* What needs to be done
Pull out all lines from the listing below in which the word "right" appears.

==== Data below ====

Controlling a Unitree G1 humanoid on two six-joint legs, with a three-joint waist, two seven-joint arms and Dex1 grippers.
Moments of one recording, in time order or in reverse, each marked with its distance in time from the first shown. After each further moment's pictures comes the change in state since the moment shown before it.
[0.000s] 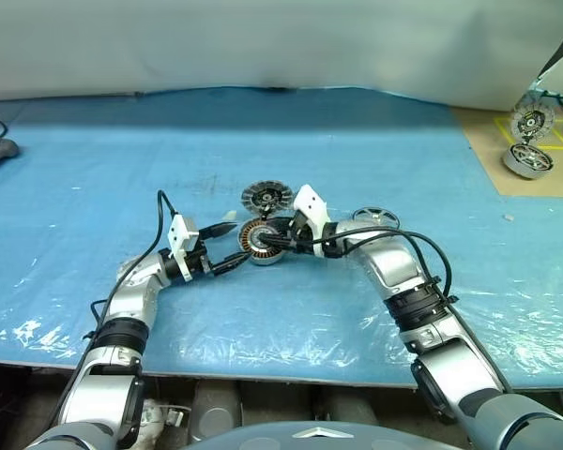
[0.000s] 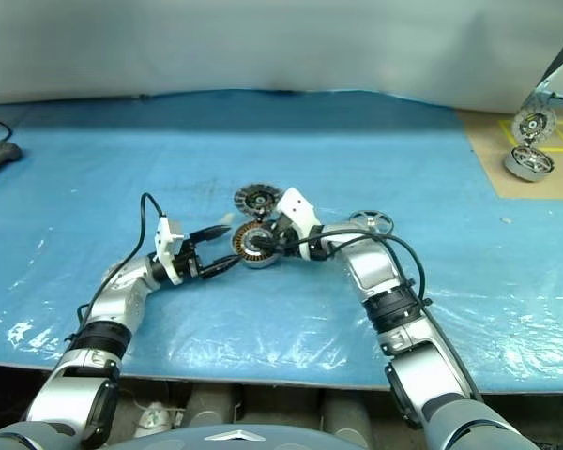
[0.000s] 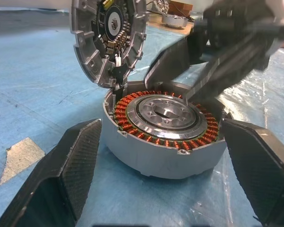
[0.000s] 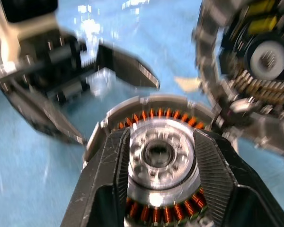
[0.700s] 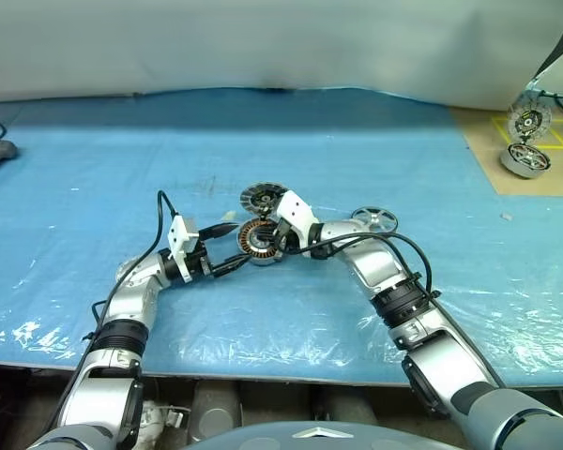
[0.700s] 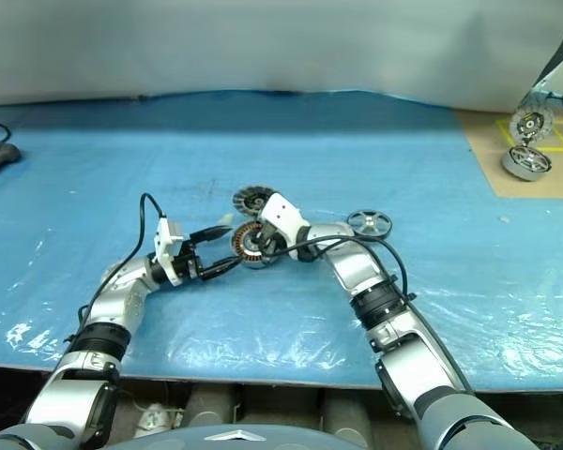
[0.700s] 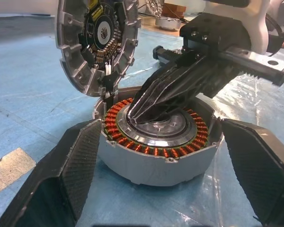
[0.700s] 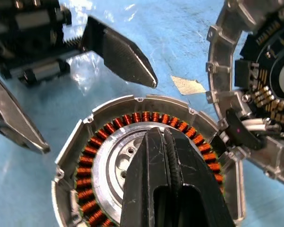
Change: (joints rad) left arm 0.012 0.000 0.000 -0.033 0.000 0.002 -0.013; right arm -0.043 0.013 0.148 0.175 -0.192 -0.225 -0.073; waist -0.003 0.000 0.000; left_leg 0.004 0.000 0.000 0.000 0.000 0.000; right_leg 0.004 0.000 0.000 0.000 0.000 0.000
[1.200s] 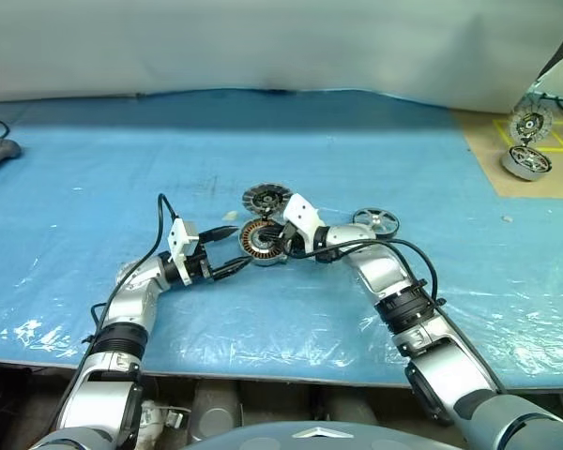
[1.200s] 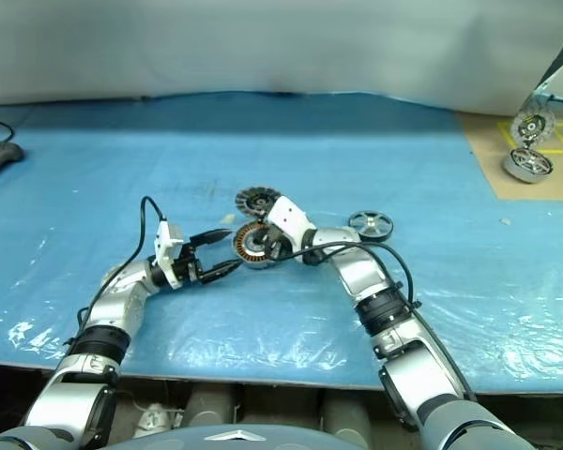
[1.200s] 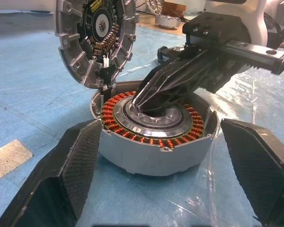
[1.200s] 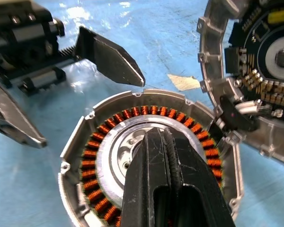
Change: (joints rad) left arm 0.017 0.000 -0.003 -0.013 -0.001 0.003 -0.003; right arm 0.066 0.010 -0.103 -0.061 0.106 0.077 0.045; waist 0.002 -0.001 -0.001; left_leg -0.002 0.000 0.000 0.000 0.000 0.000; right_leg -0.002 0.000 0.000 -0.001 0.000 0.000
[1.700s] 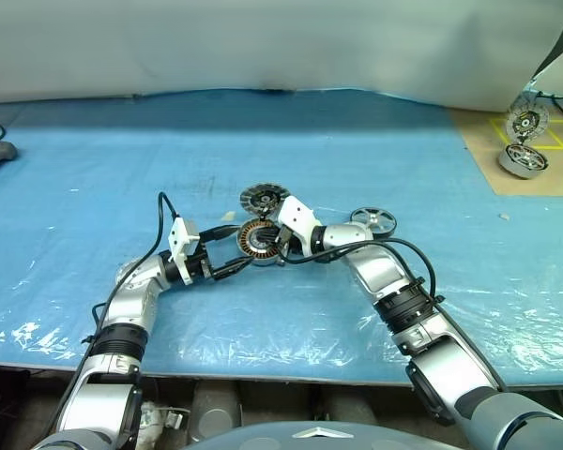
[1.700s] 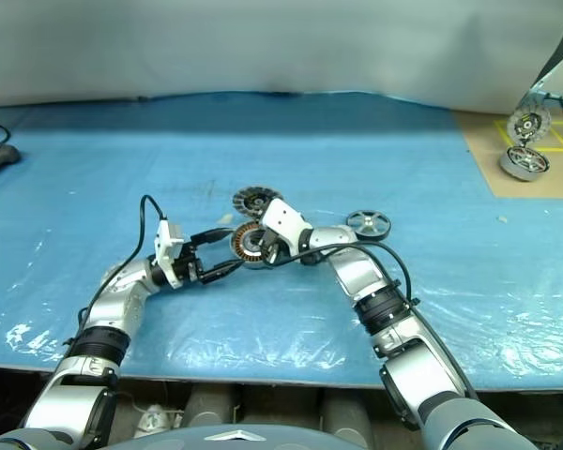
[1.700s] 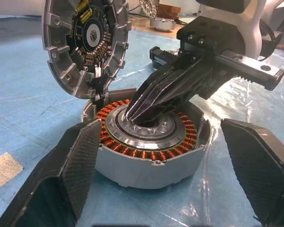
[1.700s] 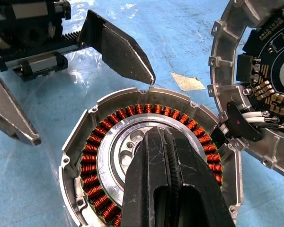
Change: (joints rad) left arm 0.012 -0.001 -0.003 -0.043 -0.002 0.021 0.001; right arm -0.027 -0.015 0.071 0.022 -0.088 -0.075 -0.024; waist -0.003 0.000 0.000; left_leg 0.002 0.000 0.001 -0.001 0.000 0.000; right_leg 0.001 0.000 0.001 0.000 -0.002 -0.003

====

* Output
Change: (joints rad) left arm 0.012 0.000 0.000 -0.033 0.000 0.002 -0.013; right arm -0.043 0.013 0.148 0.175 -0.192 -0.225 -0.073; waist -0.003 0.000 0.000; left_leg 0.004 0.000 0.000 0.000 0.000 0.000; right_leg 0.004 0.000 0.000 0.000 0.000 0.000
Change: (joints rad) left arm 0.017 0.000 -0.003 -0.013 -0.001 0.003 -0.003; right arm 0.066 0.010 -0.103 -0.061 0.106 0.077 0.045; waist 0.002 -0.001 -0.001; left_leg -0.002 0.000 0.000 0.000 0.000 0.000; right_leg -0.002 0.000 0.000 -0.001 0.000 0.000
Change: (joints rad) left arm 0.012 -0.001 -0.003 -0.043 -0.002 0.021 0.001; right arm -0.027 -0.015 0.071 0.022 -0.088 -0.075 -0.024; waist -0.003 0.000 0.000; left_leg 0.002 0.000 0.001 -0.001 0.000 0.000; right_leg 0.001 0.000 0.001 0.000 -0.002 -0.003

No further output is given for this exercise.